Search the entries below for the word "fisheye" and copy each line that has it.

[Data excerpts]
───
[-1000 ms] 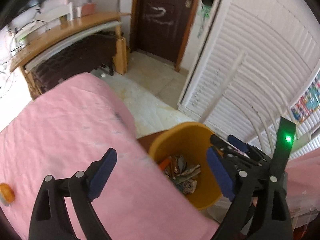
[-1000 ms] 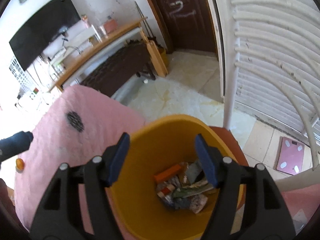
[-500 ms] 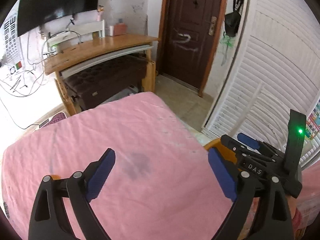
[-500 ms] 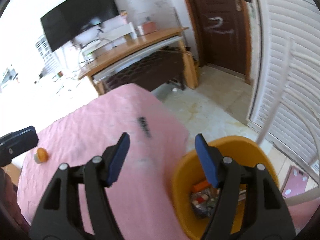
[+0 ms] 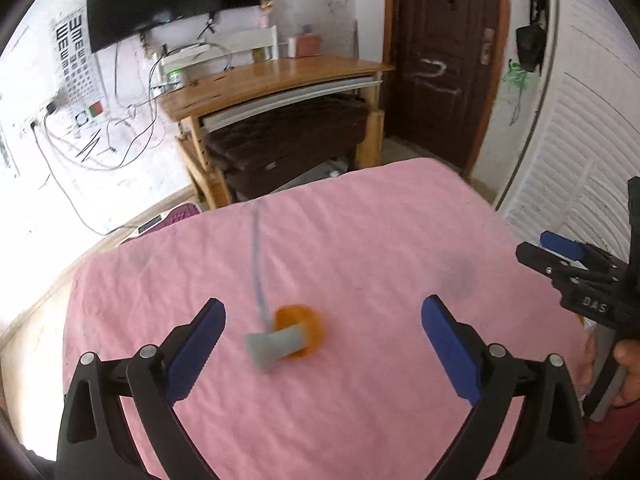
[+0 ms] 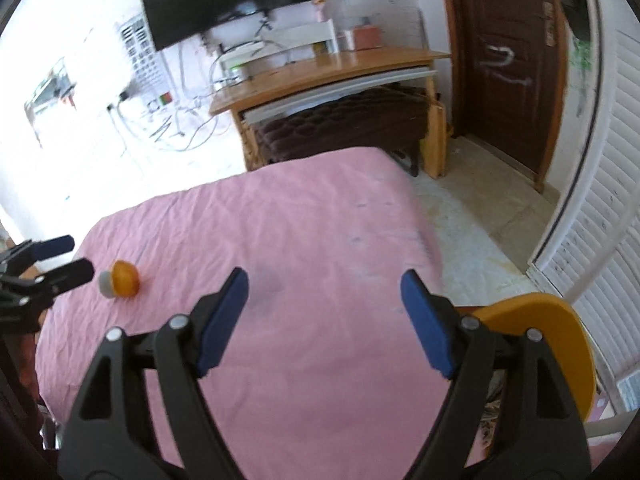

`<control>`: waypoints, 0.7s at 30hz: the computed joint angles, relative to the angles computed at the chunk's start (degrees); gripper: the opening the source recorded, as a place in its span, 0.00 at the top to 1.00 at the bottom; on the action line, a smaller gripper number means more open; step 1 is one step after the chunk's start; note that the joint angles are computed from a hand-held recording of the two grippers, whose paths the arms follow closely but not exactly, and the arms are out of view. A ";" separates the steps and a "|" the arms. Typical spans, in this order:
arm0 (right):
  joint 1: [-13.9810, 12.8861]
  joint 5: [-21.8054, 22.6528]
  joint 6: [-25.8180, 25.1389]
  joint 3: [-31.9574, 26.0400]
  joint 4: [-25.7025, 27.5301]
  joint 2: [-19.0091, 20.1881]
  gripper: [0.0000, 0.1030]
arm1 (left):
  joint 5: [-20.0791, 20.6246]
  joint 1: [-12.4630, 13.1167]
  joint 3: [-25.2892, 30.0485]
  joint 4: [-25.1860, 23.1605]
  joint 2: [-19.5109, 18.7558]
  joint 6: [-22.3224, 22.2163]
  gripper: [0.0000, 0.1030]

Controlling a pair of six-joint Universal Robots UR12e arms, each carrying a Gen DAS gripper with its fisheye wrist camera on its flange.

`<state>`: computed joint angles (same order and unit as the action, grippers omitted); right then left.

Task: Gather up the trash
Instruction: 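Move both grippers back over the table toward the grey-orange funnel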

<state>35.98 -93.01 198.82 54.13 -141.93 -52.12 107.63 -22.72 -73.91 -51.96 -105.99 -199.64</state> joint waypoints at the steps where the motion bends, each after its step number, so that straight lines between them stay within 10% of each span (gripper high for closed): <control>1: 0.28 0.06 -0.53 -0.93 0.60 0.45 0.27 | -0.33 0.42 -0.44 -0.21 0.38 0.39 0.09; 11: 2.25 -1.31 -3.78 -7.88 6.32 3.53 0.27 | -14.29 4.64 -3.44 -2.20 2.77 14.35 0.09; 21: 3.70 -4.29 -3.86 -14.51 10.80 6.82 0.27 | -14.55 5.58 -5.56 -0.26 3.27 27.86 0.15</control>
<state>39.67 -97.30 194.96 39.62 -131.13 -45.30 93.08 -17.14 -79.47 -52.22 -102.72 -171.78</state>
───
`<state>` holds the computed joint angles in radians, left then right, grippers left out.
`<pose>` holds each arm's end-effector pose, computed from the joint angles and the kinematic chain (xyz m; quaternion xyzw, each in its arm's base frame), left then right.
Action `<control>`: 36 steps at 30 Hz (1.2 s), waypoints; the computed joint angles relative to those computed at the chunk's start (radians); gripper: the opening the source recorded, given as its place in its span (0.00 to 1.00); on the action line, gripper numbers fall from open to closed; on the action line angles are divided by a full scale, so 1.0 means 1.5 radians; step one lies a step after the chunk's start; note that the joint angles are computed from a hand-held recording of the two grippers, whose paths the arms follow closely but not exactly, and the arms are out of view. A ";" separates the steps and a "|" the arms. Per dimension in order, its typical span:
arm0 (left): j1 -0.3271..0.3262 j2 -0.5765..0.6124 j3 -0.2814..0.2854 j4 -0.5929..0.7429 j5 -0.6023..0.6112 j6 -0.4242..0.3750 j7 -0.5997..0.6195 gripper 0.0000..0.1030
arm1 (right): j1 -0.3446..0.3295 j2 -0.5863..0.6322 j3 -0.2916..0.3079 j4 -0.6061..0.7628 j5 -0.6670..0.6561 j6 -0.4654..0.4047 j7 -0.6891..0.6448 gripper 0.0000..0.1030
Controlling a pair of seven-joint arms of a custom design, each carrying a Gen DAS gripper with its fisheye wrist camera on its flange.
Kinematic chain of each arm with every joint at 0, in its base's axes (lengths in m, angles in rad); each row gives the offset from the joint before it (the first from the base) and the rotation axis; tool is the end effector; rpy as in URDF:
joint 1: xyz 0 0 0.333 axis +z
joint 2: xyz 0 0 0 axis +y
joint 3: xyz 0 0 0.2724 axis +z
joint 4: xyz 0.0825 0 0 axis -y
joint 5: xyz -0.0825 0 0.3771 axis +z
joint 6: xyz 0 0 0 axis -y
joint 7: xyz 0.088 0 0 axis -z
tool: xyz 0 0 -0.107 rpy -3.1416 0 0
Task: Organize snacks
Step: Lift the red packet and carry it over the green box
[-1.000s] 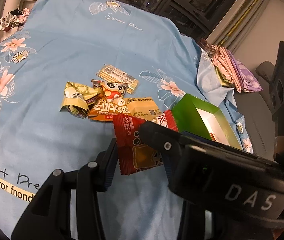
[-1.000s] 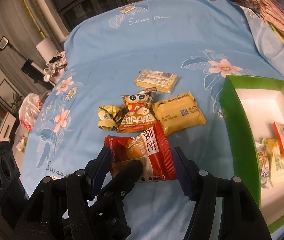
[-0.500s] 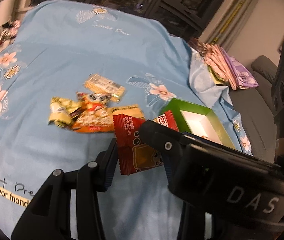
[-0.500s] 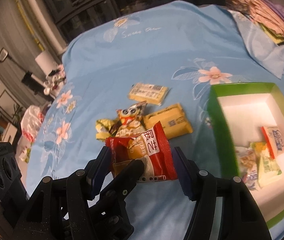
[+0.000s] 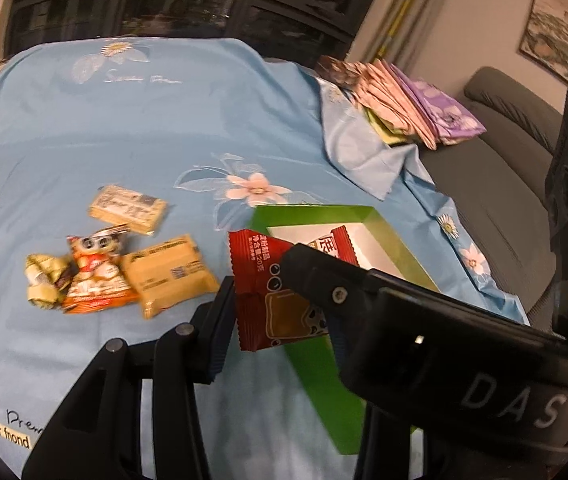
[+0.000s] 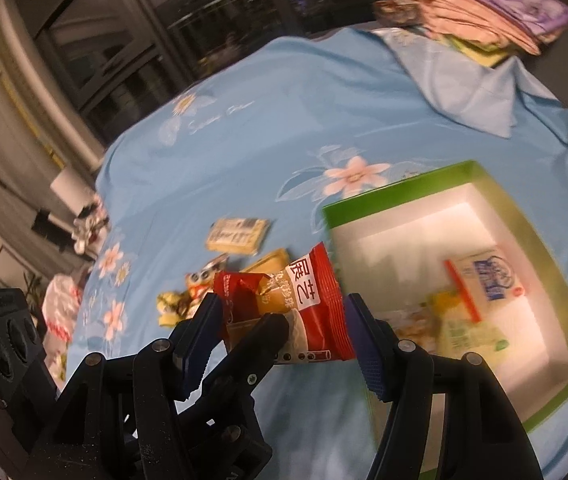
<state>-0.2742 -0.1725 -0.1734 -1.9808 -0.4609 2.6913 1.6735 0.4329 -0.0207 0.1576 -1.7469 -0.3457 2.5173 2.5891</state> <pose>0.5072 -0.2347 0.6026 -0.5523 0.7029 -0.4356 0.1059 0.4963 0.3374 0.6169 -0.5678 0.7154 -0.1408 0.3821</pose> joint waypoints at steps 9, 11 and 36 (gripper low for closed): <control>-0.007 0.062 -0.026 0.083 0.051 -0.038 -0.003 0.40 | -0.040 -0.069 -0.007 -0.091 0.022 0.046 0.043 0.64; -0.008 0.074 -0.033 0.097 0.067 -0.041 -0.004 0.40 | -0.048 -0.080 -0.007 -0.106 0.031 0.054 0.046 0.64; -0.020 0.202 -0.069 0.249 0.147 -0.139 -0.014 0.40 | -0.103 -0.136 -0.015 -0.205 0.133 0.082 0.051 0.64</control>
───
EXERCISE OUTPUT:
Controlling a pair of six-joint Universal Robots UR12e arms, each carrying a Gen DAS gripper with its fisheye wrist camera on its flange.
Controlling a pair of seven-joint arms of a custom design, each carrying a Gen DAS gripper with its fisheye wrist camera on its flange.

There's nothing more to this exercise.